1. a very cool velour adidas sweatshirt. the funny thing about this shirt is that when i am complimented on it, the person who gives the compliment ends up becoming a good friend. in my mind, everytime i wear this shirt i have the possibility of making another good friend.








2. boy's pokemon long-sleeved t-shirt. i wore this last night, actually. nothing says "i'm refusing to grow up" like this shirt.














3. navy winter coat. i'm always happy when i get to wear this and sad that it's rarely cold in texas. this morning it was 31 degrees. i wore my coat to my tues. morning coffee place. now it's in the backseat of my car because it's too warm to have on.

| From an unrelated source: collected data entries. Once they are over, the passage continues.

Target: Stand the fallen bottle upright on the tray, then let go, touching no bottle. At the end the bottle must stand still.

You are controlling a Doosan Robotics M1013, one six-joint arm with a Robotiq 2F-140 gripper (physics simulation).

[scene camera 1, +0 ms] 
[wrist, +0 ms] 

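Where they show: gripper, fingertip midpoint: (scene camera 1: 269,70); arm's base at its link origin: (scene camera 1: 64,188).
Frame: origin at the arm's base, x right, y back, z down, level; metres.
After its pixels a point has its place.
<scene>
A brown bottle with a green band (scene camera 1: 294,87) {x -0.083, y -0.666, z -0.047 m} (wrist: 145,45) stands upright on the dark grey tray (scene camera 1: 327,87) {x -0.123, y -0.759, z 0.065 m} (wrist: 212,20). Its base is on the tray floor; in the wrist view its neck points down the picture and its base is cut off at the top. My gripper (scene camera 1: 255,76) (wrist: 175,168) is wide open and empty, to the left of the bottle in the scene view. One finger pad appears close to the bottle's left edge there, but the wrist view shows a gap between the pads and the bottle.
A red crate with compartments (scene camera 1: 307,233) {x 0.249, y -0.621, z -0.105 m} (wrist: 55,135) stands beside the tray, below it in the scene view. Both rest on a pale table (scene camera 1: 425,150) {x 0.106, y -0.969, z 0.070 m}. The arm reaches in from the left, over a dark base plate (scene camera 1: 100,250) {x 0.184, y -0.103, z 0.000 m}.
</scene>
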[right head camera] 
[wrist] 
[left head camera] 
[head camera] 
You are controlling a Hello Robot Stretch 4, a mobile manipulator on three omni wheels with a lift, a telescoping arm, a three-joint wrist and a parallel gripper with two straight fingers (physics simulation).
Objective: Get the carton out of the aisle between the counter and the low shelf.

4. vintage dress. i've wore this like 4-5 times. a couple of times on saturday morning errands, once at a theme party that i threw, and once over jeans when my sister adriana picked out my outfit. i really like it. if i was gutsier, i'd wear it more often.










5. i found this semi-cowgirl shirt at a thrift store in austin. it was actually a little pricier than what i'm used to, but i was immediately drawn to it. it's been modified a bit - it used to have lace all the way up to the neck with frill at the top, but i cut it off because it made me feel way too little-house-on-the-prairie-ish.






6. a little cream comb with roses on it that i love to wear in my hair. when i found it, i decided i would try to find one at every thrift store and start collecting them. that hasn't worked out. so far it's the only comb i have.




there you have it. you should all visit thrift stores. great things await you.